### What this task involves
Retyping each entry exactly is the whole task.

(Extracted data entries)
= = = = =

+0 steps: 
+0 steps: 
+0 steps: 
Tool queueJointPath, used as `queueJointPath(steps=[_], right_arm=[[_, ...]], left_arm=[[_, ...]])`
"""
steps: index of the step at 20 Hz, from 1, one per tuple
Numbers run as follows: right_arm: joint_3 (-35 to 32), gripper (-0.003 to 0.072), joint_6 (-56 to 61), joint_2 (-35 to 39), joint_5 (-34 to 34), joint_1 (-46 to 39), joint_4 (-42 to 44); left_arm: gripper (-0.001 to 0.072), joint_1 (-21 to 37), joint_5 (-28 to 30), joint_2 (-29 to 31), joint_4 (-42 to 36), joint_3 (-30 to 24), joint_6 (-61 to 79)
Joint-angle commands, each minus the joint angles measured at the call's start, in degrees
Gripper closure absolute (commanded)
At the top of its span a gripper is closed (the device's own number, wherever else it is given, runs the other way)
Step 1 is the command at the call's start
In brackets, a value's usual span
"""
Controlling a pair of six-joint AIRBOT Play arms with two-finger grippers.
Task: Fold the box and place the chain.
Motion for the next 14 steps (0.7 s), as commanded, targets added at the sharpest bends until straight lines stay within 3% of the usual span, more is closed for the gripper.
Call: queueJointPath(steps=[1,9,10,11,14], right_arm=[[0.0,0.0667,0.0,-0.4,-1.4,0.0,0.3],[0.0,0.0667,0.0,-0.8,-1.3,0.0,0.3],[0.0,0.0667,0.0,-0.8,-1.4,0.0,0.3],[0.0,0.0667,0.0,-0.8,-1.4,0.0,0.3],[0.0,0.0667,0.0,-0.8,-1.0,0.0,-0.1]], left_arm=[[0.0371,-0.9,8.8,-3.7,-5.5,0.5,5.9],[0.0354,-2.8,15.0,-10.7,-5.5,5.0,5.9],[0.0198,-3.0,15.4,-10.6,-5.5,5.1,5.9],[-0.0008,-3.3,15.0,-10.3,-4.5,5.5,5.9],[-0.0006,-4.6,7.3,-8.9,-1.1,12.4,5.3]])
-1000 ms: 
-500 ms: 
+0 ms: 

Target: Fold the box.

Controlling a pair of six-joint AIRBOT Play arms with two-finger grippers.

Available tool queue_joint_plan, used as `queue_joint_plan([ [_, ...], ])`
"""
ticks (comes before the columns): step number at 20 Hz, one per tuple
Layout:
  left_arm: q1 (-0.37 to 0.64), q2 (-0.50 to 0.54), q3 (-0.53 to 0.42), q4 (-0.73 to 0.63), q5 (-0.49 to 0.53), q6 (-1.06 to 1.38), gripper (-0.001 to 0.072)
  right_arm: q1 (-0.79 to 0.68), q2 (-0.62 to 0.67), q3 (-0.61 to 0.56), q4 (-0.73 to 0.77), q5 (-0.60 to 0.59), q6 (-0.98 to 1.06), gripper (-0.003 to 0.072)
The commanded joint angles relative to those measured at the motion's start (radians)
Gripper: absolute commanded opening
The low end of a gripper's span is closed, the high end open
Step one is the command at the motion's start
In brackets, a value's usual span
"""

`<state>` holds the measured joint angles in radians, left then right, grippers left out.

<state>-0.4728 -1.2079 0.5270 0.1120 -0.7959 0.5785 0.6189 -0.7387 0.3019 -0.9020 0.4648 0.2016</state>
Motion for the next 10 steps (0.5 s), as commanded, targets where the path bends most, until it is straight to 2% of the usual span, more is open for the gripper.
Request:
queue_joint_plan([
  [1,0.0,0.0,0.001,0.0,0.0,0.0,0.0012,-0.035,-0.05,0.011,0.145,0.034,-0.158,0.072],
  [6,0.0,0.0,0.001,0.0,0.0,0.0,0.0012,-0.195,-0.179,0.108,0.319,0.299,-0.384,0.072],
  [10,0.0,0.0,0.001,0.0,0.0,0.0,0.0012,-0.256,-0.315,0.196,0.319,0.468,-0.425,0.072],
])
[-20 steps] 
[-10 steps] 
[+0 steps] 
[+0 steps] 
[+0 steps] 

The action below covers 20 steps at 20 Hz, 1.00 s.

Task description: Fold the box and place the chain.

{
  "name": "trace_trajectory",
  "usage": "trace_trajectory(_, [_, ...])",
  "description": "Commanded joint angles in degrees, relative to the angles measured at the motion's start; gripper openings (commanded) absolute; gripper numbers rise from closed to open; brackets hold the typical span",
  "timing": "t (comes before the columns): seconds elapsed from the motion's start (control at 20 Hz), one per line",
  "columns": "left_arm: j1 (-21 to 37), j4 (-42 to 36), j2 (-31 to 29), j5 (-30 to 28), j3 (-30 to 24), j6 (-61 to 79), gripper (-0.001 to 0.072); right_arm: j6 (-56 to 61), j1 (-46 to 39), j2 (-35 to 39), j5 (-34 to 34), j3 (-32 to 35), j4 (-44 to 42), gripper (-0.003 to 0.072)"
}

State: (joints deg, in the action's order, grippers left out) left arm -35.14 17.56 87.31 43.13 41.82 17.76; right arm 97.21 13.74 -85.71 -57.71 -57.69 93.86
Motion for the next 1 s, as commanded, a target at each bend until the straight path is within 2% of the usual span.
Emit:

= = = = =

### Task answer
+0 steps: 
+0 steps: 
+0 steps: 
Tool queueJointPath, used as `queueJointPath(steps=[_], right_arm=[[_, ...]], left_arm=[[_, ...]])`
"""
steps: index of the step at 20 Hz, from 1, one per tuple
Numbers run as follows: right_arm: joint_3 (-35 to 32), gripper (-0.003 to 0.072), joint_6 (-56 to 61), joint_2 (-35 to 39), joint_5 (-34 to 34), joint_1 (-46 to 39), joint_4 (-42 to 44); left_arm: gripper (-0.001 to 0.072), joint_1 (-21 to 37), joint_5 (-28 to 30), joint_2 (-29 to 31), joint_4 (-42 to 36), joint_3 (-30 to 24), joint_6 (-61 to 79)
Joint-angle commands, each minus the joint angles measured at the call's start, in degrees
Gripper closure absolute (commanded)
At the top of its span a gripper is closed (the device's own number, wherever else it is given, runs the other way)
Step 1 is the command at the call's start
In brackets, a value's usual span
"""
Controlling a pair of six-joint AIRBOT Play arms with two-finger grippers.
Task: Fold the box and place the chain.
Motion for the next 14 steps (0.7 s), as commanded, targets added at the sharpest bends until straight lines stay within 3% of the usual span, more is closed for the gripper.
Call: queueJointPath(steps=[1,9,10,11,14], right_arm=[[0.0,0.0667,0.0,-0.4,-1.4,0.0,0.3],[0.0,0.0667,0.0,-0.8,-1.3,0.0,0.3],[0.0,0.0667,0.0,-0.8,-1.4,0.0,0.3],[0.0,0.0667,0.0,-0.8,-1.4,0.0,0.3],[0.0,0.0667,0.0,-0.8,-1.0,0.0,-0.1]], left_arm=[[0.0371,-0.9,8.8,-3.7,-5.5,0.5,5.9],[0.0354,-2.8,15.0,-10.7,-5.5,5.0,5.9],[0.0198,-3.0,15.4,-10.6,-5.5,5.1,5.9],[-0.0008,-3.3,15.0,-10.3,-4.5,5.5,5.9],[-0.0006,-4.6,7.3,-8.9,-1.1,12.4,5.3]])
-1000 ms: 
-500 ms: 
+0 ms: 

Target: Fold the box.

Controlling a pair of six-joint AIRBOT Play arms with two-finger grippers.

Available tool queue_joint_plan, used as `queue_joint_plan([ [_, ...], ])`
"""
ticks (comes before the columns): step number at 20 Hz, one per tuple
Layout:
  left_arm: q1 (-0.37 to 0.64), q2 (-0.50 to 0.54), q3 (-0.53 to 0.42), q4 (-0.73 to 0.63), q5 (-0.49 to 0.53), q6 (-1.06 to 1.38), gripper (-0.001 to 0.072)
  right_arm: q1 (-0.79 to 0.68), q2 (-0.62 to 0.67), q3 (-0.61 to 0.56), q4 (-0.73 to 0.77), q5 (-0.60 to 0.59), q6 (-0.98 to 1.06), gripper (-0.003 to 0.072)
The commanded joint angles relative to those measured at the motion's start (radians)
Gripper: absolute commanded opening
The low end of a gripper's span is closed, the high end open
Step one is the command at the motion's start
In brackets, a value's usual span
"""

`<state>` holds the measured joint angles in radians, left then right, grippers left out.

<state>-0.4728 -1.2079 0.5270 0.1120 -0.7959 0.5785 0.6189 -0.7387 0.3019 -0.9020 0.4648 0.2016</state>
Motion for the next 10 steps (0.5 s), as commanded, targets where the path bends most, until it is straight to 2% of the usual span, more is open for the gripper.
Request:
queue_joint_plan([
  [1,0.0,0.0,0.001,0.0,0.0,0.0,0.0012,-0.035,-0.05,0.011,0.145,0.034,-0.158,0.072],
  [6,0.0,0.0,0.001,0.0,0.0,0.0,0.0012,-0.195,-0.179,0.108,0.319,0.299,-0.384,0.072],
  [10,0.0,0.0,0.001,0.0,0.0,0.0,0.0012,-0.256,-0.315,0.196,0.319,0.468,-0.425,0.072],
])
[-20 steps] 
[-10 steps] 
[+0 steps] 
[+0 steps] 
[+0 steps] 

The action below covers 20 steps at 20 Hz, 1.00 s.

Task description: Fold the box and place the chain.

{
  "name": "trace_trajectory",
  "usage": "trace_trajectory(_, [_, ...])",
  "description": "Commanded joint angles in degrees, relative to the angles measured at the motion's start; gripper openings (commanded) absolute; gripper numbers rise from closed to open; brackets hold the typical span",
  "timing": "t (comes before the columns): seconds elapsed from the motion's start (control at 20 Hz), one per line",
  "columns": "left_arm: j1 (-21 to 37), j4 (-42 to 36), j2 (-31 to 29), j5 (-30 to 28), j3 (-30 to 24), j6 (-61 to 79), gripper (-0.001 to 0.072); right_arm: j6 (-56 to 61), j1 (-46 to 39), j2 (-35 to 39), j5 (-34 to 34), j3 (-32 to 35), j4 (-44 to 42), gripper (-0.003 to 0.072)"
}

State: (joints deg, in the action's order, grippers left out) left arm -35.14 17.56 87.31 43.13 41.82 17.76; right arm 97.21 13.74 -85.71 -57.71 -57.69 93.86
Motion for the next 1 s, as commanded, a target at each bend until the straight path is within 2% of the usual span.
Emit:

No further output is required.